WORK ORDER: Your answer must be the listing repeated word for word, without its pictures.

RAW DATA:

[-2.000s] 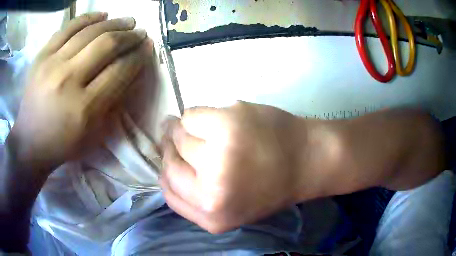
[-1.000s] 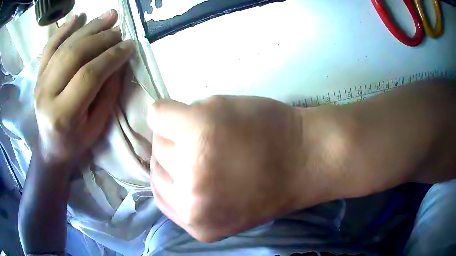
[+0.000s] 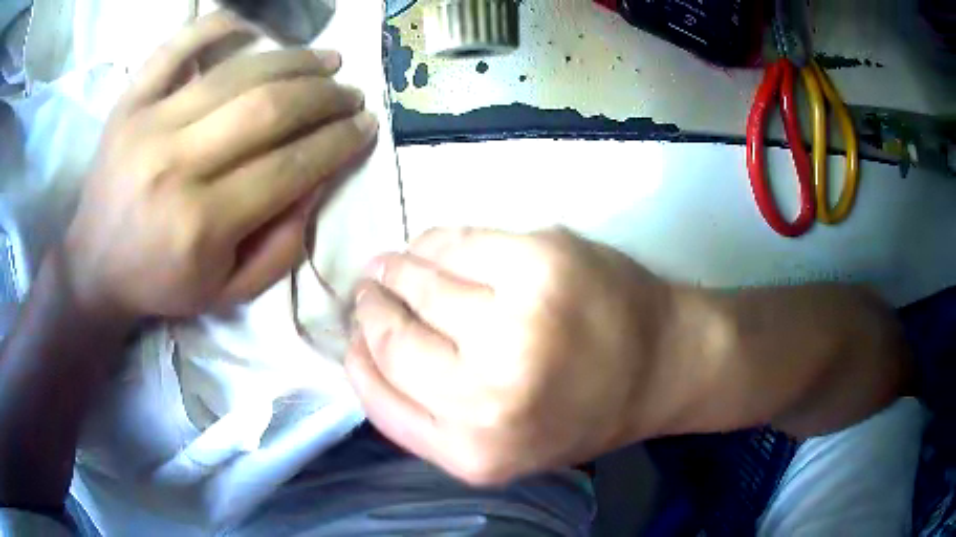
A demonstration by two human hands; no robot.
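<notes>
A white to cream cloth piece [image 3: 351,220] runs from the top of the view down between my hands and falls in folds below them. My left hand [image 3: 225,173] lies on the cloth at upper left, palm down, fingers close together; its thumb is mostly hidden under the fingers. My right hand [image 3: 503,346] holds the cloth's right edge between curled fingertips, right of and below my left hand. A dark, blurred machine part [image 3: 283,16] is just above my left fingers.
A ribbed metallic knob [image 3: 472,26] is at the top centre. Scissors with red and yellow-orange handles [image 3: 781,147] lie at upper right beside a dark pouch [image 3: 702,26]. The worn bed plate [image 3: 566,79] meets the white table [image 3: 629,189]. A dark basket [image 3: 750,472] shows at lower right.
The view has shifted, so the scissors show fully again and the ribbed knob and pouch have come into view. Both hands stay on the cloth; the folds between them have changed shape.
</notes>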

EXERCISE OUTPUT:
[-2.000s] 
[-1.000s] 
[+0.000s] 
A demonstration by two human hands; no robot.
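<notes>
A white to cream cloth piece [image 3: 351,220] runs from the top of the view down between my hands and falls in folds below them. My left hand [image 3: 225,173] lies on the cloth at upper left, palm down, fingers close together; its thumb is mostly hidden under the fingers. My right hand [image 3: 503,346] holds the cloth's right edge between curled fingertips, right of and below my left hand. A dark, blurred machine part [image 3: 283,16] is just above my left fingers.
A ribbed metallic knob [image 3: 472,26] is at the top centre. Scissors with red and yellow-orange handles [image 3: 781,147] lie at upper right beside a dark pouch [image 3: 702,26]. The worn bed plate [image 3: 566,79] meets the white table [image 3: 629,189]. A dark basket [image 3: 750,472] shows at lower right.
The view has shifted, so the scissors show fully again and the ribbed knob and pouch have come into view. Both hands stay on the cloth; the folds between them have changed shape.
</notes>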

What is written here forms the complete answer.